* REQUIRED WORK: Write the full listing out again, word for word, but omit the pictures.

↓↓↓

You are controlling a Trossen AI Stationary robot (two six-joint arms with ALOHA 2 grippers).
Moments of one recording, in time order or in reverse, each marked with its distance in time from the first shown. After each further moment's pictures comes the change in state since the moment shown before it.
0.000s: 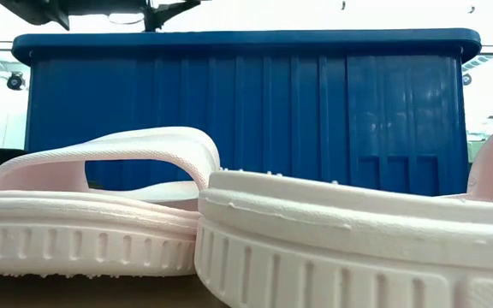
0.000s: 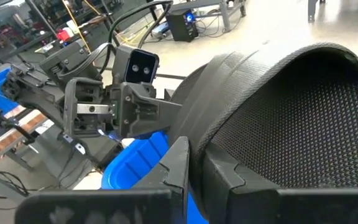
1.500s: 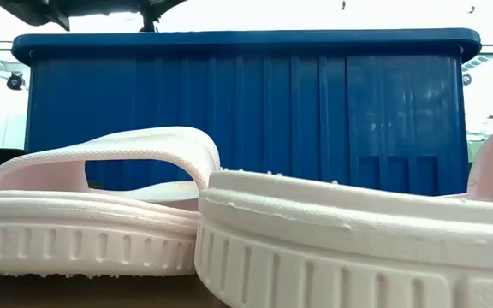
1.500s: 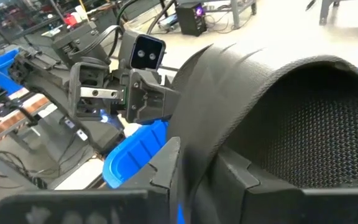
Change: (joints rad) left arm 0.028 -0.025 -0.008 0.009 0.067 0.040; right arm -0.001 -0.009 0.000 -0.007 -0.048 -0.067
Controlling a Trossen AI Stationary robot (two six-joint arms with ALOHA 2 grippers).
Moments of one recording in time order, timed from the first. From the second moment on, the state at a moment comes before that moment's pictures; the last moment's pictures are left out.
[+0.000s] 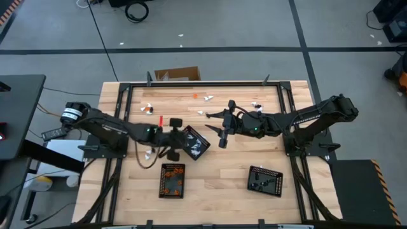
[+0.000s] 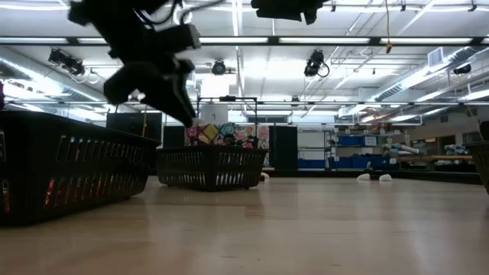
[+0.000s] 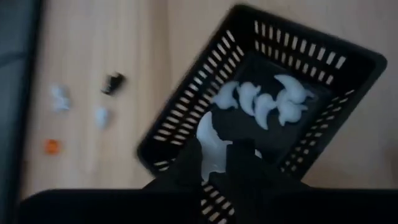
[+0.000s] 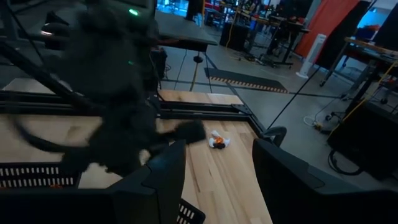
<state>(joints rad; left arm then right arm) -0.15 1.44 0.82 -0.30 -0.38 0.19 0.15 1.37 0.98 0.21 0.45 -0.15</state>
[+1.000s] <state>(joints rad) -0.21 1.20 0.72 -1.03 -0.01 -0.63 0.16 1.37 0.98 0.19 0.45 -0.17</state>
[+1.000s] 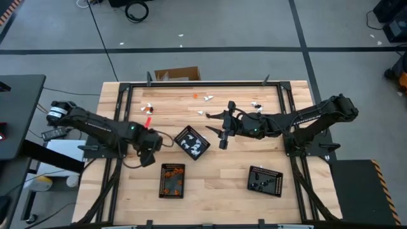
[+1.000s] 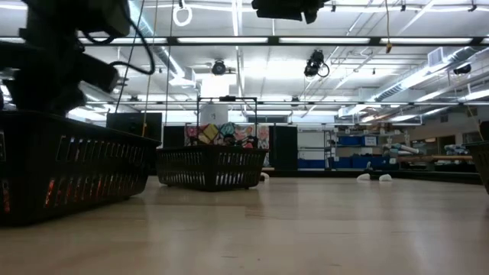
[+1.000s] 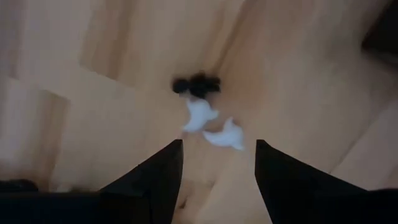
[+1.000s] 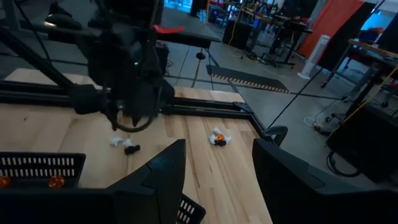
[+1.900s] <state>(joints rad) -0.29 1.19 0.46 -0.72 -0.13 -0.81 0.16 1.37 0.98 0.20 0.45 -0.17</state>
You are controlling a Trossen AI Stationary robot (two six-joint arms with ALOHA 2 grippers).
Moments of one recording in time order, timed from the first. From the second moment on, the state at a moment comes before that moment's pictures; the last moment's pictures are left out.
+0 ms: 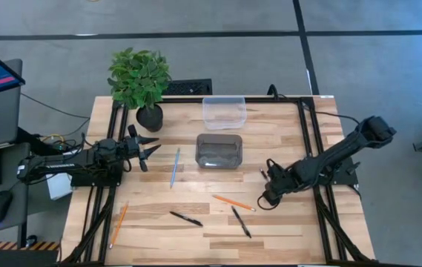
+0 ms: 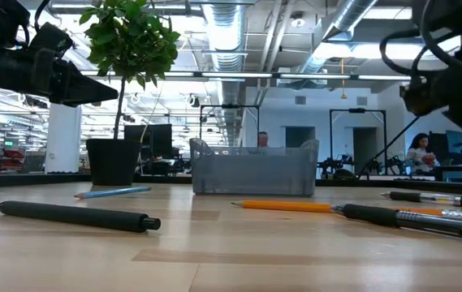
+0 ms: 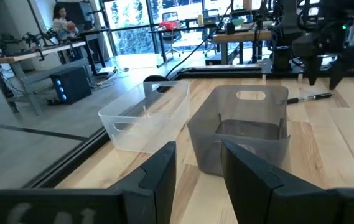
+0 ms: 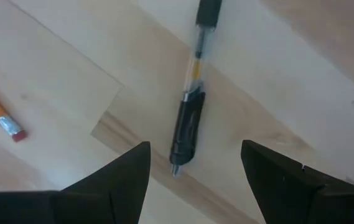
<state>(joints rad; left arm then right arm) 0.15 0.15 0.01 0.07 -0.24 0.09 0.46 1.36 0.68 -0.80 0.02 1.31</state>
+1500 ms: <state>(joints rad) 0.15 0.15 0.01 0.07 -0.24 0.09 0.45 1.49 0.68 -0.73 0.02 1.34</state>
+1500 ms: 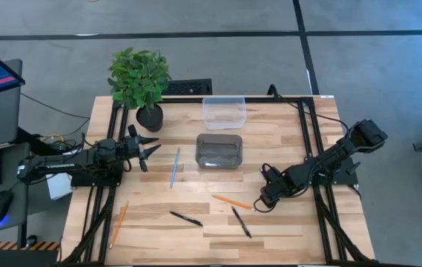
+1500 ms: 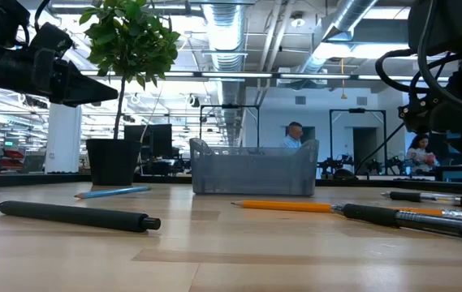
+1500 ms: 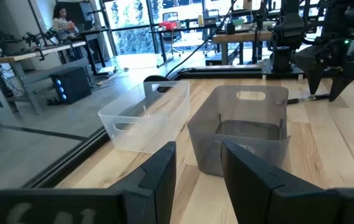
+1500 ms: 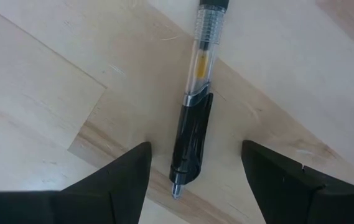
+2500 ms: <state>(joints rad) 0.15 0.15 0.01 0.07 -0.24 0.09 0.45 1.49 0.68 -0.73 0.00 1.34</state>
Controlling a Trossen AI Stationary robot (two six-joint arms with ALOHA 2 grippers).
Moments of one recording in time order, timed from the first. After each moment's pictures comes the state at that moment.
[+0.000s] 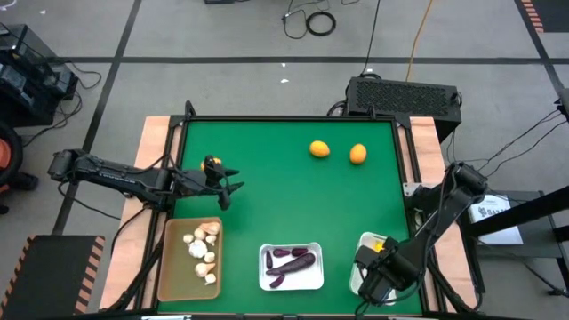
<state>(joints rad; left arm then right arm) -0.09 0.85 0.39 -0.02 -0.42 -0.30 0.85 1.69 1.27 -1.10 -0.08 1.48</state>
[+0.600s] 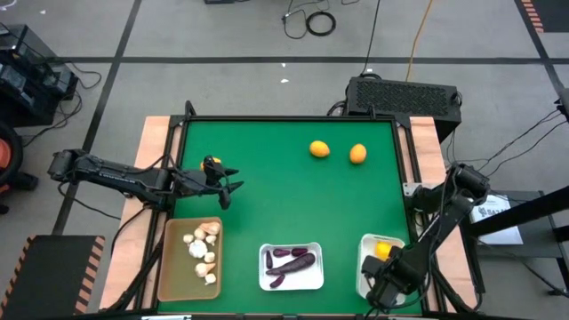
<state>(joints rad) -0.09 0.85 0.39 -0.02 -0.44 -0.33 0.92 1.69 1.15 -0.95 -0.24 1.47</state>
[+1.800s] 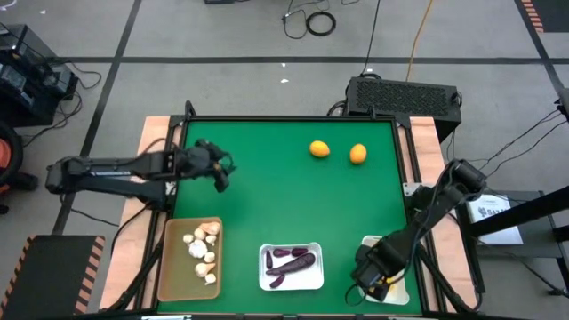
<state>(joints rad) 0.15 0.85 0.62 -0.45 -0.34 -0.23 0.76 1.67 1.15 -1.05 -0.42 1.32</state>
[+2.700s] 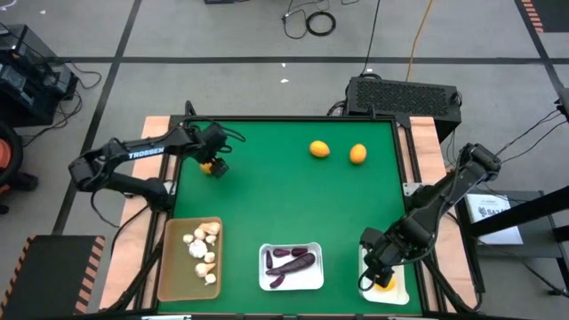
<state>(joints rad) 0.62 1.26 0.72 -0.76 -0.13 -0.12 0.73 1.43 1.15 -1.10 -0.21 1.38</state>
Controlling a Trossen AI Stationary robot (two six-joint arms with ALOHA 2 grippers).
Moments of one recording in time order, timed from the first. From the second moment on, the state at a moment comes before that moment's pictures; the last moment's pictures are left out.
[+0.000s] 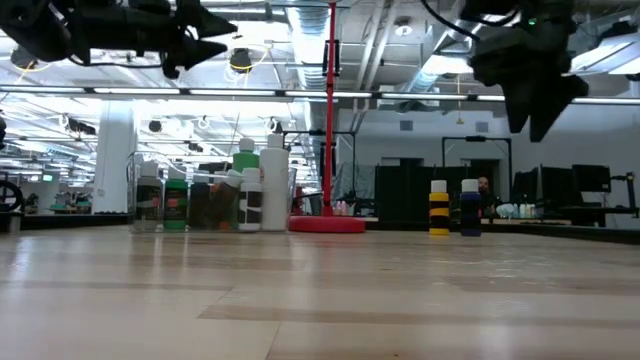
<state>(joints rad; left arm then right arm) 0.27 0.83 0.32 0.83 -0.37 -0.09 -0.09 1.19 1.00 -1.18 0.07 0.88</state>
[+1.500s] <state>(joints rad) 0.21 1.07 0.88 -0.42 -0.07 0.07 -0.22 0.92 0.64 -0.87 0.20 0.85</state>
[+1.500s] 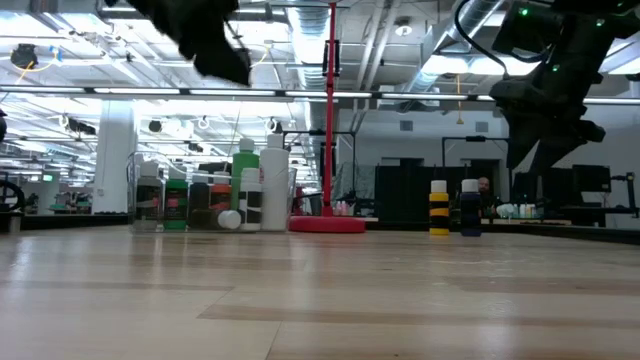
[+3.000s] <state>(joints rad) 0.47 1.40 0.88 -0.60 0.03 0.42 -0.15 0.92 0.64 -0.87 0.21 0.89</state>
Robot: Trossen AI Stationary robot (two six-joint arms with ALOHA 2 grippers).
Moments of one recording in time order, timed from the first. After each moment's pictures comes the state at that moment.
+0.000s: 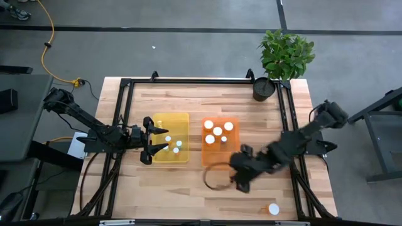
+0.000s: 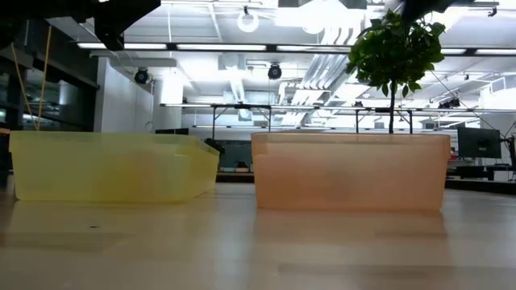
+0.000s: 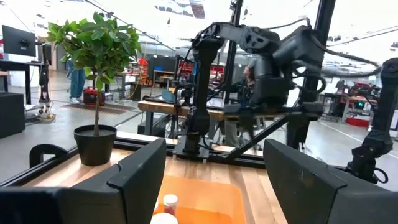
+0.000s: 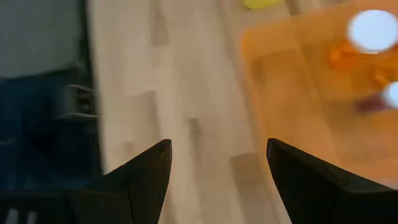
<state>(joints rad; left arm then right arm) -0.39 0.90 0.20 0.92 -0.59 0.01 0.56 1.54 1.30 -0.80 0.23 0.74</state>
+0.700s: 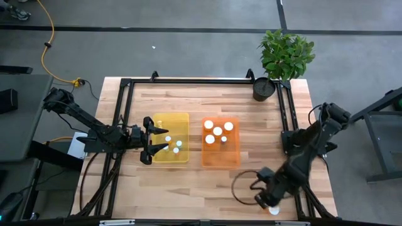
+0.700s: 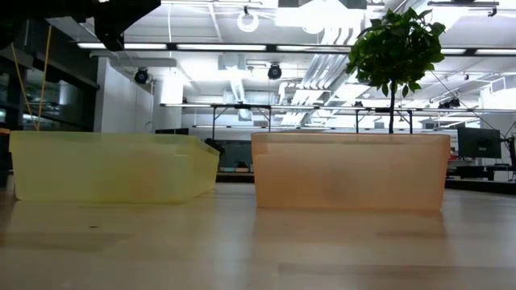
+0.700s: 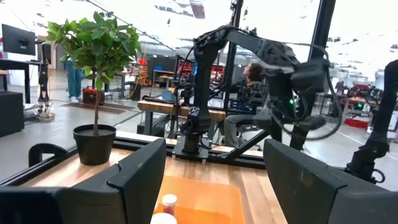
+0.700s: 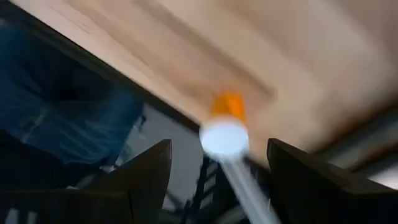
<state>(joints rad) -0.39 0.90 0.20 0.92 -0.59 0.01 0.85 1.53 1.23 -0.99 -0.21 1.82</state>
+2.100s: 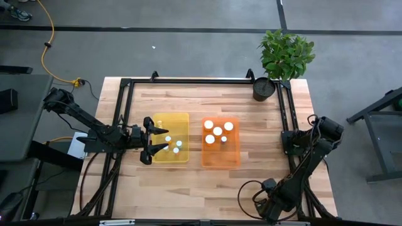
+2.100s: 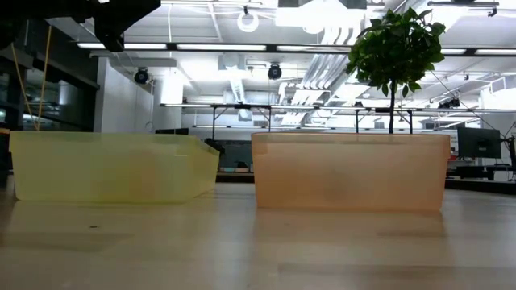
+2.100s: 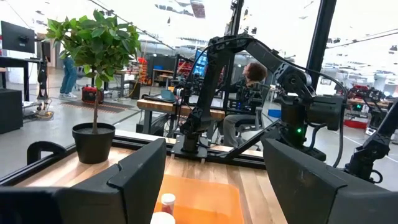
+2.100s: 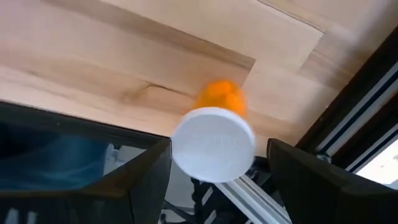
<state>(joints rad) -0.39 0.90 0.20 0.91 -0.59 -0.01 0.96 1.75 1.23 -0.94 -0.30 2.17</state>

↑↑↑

* OUTPUT:
You are controlling a Trossen AI Stationary robot (two six-joint arms with ALOHA 2 grippers).
Moments of one recording, in time order or in reverse, each marked with its distance in time from the first shown. After each further moment's pictures comes the change in state since the moment shown before it.
0.000s: 
0.000s: 
1.500s: 
1.500s: 
Change: (joints rad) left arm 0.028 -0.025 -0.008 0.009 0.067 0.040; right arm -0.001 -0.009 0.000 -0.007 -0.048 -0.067
Controlling a Trossen AI Stationary robot (two six-joint arms with ALOHA 2 grippers).
Moments of one recording in time order, timed from the first. From the second moment on, the state at a moment comes before that moment's pictures; the last moment's pictures are left out.
[+0.000s] 
[+0.000s] 
[+0.000s] 
[+0.000s] 
<state>(joints rad; left arm then right arm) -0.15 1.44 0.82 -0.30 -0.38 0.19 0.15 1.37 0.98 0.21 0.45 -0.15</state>
[+1.000s] <state>(joints rad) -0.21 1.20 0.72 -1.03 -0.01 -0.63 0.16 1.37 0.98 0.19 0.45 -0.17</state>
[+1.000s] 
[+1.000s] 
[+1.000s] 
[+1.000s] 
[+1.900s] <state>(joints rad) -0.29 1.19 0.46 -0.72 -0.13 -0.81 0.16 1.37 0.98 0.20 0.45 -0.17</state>
You are controlling a Trossen AI Stationary robot (two six-joint arms with ALOHA 2 grippers).
Moments of one recording in time order, timed from the first. From the second moment on, the state at a moment comes before that moment's pictures; the last moment's pictures are left out.
+0 ms: 
+0 ms: 
+0 ms: 
+0 ms: 
<state>(joints rad; left arm then right arm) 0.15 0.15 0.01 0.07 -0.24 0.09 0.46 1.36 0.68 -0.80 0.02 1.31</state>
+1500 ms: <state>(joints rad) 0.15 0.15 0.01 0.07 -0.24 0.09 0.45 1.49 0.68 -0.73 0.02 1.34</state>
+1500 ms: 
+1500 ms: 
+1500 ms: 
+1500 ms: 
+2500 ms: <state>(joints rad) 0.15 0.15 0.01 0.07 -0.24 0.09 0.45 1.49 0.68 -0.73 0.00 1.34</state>
Controlling a Trossen AI Stationary robot (two six-joint arms with ALOHA 2 grippers).
Moments of one recording in time order, timed from the first. After each moment's pictures comes the state at that moment.
[+0.000s] 
<state>(joints rad; left arm then right arm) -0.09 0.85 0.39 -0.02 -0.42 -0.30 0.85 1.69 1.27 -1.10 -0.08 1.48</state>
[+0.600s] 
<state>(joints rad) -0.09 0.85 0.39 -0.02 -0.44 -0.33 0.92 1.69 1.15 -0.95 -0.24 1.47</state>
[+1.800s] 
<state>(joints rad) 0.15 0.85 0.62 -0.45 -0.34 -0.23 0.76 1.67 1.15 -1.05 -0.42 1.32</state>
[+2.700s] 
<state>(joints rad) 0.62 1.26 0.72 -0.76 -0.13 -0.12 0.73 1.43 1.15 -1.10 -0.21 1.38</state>
Controlling a Trossen AI Stationary robot (two six-joint arms with ALOHA 2 grippers).
Moments of one recording in time order, timed from the first. From the second moment on, the state at a moment comes before that moment's pictures; the last moment's pictures are left out.
[+0.000s] 
<state>(joints rad; left arm then right arm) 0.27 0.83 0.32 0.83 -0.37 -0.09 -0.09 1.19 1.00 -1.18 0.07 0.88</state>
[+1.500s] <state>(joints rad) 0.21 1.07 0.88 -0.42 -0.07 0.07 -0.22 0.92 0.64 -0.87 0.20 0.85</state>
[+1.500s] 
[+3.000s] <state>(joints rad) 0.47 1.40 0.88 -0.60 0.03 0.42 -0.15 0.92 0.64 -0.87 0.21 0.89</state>
Robot: Trossen AI Stationary robot (two six-joint arms with ALOHA 2 grippers).
Moments of one recording in time order, timed from the first. After each moment's pictures comes the state at that moment.
+0.000s: 
+0.000s: 
+0.000s: 
+0.000s: 
<state>(joints rad; left arm then right arm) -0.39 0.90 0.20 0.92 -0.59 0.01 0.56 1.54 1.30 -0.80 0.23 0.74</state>
+0.700s: 
+0.700s: 
+0.700s: 
+0.700s: 
<state>(joints rad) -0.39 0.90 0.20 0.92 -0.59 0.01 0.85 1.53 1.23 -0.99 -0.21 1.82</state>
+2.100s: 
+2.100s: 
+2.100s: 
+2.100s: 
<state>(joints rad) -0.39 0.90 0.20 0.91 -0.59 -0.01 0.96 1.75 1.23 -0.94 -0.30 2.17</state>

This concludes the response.